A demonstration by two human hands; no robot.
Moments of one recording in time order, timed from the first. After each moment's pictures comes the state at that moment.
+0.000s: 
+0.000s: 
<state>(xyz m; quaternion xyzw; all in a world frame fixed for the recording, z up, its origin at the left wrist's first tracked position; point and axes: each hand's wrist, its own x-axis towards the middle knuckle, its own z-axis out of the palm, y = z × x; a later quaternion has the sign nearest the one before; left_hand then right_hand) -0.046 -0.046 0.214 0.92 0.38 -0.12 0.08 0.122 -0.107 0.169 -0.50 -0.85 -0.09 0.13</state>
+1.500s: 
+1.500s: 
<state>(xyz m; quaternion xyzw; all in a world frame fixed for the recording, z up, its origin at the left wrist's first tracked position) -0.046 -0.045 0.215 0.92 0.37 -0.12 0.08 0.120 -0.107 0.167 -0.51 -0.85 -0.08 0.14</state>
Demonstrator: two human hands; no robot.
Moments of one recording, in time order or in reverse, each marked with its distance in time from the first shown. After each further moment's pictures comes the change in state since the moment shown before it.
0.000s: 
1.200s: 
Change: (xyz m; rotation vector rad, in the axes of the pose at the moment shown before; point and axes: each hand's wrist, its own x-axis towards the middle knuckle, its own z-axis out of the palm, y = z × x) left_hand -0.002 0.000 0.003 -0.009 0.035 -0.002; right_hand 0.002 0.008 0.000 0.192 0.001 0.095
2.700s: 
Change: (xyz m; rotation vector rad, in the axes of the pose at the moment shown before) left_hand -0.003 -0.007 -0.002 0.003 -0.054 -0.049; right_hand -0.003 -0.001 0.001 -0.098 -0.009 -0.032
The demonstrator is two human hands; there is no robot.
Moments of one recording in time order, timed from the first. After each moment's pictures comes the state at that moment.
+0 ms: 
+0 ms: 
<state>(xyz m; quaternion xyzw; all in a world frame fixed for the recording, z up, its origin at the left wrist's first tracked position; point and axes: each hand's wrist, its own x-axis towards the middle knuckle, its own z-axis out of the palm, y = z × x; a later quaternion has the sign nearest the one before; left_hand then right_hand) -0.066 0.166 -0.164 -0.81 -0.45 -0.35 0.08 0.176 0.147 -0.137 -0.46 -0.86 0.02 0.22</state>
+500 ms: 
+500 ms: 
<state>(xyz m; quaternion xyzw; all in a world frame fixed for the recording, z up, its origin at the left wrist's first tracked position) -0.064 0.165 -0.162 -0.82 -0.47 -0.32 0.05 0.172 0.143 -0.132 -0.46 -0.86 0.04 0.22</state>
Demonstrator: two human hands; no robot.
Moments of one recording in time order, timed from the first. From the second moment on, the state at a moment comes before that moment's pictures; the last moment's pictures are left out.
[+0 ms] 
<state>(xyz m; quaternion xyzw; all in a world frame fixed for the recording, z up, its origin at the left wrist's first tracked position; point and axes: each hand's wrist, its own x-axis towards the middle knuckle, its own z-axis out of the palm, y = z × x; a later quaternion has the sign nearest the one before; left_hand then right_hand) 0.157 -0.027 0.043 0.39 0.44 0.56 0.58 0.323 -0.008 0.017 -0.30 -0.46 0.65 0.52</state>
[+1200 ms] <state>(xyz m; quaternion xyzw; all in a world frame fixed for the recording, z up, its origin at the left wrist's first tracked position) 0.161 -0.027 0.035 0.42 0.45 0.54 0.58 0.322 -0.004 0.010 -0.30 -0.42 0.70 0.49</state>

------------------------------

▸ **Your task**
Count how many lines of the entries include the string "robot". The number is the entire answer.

▸ **Exercise response**
4